┌────────
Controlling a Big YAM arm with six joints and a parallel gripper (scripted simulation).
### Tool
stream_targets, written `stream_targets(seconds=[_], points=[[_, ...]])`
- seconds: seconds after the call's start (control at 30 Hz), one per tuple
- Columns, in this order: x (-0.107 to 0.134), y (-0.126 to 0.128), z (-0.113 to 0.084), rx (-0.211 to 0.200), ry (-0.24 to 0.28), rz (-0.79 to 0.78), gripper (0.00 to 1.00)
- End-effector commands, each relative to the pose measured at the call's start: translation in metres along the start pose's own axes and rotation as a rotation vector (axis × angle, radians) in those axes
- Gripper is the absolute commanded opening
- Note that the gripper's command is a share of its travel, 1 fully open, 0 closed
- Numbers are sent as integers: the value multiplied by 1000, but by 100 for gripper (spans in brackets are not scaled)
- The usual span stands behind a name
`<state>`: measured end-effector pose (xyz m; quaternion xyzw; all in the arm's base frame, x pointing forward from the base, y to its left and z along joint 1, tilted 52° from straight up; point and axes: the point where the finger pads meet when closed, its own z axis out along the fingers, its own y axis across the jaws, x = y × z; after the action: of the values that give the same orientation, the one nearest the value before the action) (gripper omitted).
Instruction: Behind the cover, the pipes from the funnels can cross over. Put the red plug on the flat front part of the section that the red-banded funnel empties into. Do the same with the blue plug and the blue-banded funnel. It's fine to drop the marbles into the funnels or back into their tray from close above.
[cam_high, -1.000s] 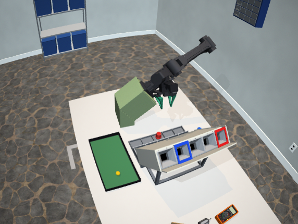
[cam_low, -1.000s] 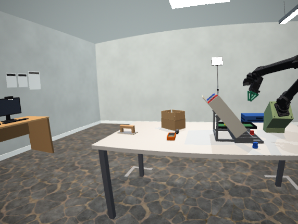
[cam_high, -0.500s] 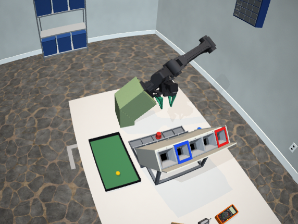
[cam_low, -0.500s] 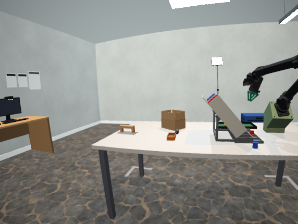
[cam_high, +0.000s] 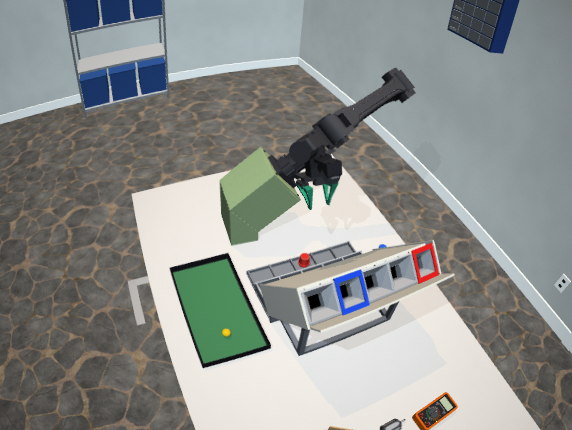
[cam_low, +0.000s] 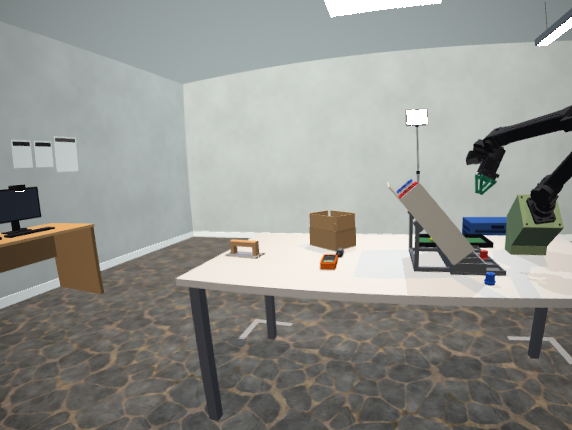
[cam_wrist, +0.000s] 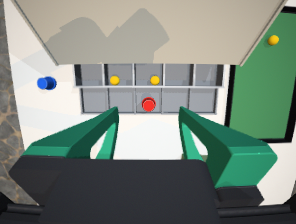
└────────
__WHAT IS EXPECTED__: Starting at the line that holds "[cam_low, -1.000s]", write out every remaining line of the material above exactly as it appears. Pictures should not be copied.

__OUTPUT BELOW__:
[cam_low, -1.000s] 
[cam_high, -0.500s] 
[cam_low, -0.500s] 
[cam_high, +0.000s] 
[cam_low, +0.000s] 
[cam_wrist, +0.000s] 

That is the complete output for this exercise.